Pandey has also decided to return his US degrees. To the ‘why’, he explains: “As I return the Magsaysay award I also feel that I should relieve myself of the degrees I have obtained in the US. Hence, I am also taking a decision to return my Dual M.S. degrees in Manufacturing and Computer Engineering to Syracuse University in upstate New York and my Ph.D. in Mechanical Engineering degree to the University of California at Berkeley. Incidentally, I was made aware of involvement of US academic institutions, especially their engineering and science departments, in defence projects during the protest on Berkeley campus in 1991 against the US war on Iraq launched by senior President Bush. A Professor Pravin Varaiya of Electrical Engineering, whose research area, Control Systems, was the same as mine, and who was a participant in the anti-was protests, made me realize that I was also unknowingly part of the war machine of the United States. Thus began my disillusionment with my research area and I decided to change my research area once I began teaching at Indian Institute of Technology at Kanpur in 1992.”
Ending this column with this verse of the Palestinian poet Mahmoud Darwish:
‘Pride and Fury
O Homeland!

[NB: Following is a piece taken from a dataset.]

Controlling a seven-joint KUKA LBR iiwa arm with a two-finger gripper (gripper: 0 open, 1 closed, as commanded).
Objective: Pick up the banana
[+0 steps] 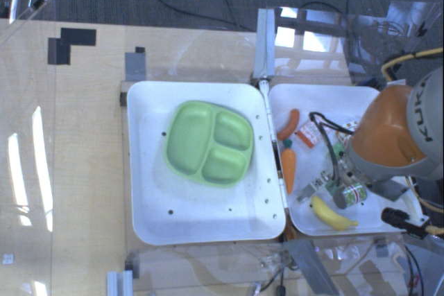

O Eagle,
Plunging, through the bars of my cell,
Your fiery beak in my eyes!
All I possess in the presence of death
Is pride and fury.
I have willed that my heart be planted as a tree,
That my forehead become an abode for skylarks.
O eagle,
I am unworthy of your lofty wing,
I prefer a crown of flame.
O homeland!
We were born and raised in your wound,
And ate the fruit of your trees,
To witness the birth of your daybreak.